The 20-year Treasury bond breached the 5% yield mark for the first time since 2023, signaling a potential shift in the $28 trillion Treasury market as investors grapple with inflationary concerns, robust growth, and the uncertainty of President-elect Donald Trump’s policies. The 30-year yield also rose to 4.96%, while the 10-year yield climbed as much as four basis points to nearly 4.73%, its highest level since November 2023.
The selloff in the Treasury market has been driven by concerns that Trump’s policies will lead to wider deficits and rekindle price pressures, following a resilient US economy and the Federal Reserve’s interest-rate cutting cycle.

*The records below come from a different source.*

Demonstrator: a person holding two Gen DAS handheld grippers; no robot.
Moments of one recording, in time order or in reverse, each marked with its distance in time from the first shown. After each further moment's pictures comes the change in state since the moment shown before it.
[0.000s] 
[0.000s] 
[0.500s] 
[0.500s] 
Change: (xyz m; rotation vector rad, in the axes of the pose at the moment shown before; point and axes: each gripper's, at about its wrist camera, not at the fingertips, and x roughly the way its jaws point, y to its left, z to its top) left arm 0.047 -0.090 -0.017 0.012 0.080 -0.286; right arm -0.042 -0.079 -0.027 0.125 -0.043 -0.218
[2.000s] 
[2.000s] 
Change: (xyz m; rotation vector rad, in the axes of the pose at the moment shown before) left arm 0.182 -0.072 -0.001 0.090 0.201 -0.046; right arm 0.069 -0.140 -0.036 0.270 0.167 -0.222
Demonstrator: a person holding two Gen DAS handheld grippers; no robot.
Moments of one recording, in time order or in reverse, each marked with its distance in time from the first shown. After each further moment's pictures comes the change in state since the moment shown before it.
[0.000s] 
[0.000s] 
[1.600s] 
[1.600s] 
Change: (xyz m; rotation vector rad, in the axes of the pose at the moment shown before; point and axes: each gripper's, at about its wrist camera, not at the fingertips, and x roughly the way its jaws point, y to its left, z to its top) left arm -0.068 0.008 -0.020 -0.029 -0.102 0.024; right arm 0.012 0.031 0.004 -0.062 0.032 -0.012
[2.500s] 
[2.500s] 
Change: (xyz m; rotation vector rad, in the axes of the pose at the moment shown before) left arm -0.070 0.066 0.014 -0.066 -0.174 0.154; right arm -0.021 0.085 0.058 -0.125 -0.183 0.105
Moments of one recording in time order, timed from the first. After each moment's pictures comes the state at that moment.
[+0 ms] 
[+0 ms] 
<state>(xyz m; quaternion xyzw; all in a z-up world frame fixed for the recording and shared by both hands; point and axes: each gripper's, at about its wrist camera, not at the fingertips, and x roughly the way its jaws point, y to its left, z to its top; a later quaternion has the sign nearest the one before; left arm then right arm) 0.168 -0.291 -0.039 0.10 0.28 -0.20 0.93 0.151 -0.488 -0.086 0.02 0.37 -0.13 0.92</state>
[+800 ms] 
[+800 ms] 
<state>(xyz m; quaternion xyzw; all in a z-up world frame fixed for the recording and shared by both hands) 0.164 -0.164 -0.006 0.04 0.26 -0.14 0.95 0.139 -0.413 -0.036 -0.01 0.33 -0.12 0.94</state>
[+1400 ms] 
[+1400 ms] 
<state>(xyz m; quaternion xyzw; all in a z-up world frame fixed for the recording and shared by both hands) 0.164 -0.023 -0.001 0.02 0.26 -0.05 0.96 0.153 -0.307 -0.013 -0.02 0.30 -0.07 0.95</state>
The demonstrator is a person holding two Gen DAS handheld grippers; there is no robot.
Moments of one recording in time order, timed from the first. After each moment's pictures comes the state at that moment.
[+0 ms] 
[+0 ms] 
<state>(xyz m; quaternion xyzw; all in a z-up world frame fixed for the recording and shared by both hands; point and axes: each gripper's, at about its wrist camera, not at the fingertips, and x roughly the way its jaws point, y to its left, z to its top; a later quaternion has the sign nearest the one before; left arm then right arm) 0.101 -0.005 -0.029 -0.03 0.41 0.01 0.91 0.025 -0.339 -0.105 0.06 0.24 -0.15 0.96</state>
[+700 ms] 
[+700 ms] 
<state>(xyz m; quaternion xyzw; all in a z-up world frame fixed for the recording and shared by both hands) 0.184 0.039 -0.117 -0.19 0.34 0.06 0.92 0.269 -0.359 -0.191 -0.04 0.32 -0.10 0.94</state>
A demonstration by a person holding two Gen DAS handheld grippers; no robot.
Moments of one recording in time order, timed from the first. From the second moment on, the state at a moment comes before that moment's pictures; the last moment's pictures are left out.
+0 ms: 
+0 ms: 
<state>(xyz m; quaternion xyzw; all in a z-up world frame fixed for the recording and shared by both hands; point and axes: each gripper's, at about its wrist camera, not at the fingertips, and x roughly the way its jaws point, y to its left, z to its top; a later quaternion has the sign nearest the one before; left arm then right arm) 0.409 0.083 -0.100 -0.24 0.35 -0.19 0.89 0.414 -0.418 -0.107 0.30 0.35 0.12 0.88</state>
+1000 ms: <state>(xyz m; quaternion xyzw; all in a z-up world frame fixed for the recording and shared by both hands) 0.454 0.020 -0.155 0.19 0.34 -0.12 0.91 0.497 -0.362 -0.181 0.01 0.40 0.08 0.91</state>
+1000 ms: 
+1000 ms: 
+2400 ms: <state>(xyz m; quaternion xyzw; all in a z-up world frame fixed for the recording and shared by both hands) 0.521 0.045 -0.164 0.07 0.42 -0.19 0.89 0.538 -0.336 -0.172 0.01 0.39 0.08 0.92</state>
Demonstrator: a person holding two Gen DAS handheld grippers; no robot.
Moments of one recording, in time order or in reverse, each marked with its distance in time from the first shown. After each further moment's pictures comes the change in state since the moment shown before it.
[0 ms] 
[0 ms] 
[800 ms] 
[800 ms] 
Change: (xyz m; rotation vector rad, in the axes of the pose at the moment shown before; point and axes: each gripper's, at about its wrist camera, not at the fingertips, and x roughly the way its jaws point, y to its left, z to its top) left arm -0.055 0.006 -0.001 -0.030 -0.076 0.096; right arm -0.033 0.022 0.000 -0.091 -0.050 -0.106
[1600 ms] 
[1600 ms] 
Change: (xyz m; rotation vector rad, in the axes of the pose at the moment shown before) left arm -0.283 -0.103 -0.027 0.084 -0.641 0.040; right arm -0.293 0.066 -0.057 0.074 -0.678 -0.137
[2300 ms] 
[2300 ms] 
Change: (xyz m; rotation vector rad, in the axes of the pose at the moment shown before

As a result, bond investors are now weighing the possibility that the benchmark 10-year yield could soon return to 5%, a level that has been breached only a handful of times over the past decade.
Firms such as Amundi SA, Citi Wealth, and ING are increasingly acknowledging a new era of higher yields, while options traders are targeting the 5% level. “Treasury yields at 5% is definitely on the cards,” said Lilian Chovin, head of asset allocation at Coutts. “There’s a risk premium, a term premium going on with the very large fiscal deficits.”
The US government is set to issue a whopping $119 billion worth of new debt this week, with a sale of 30-year bonds ahead on Friday and a sale of 10-year notes on Tuesday. The Treasury also sold three-year notes on Monday. Shifts in open interest data on US 10-year note futures indicate that traders have added to bets on higher yields every day so far this year, likely contributing to the yield’s move closer to 5%.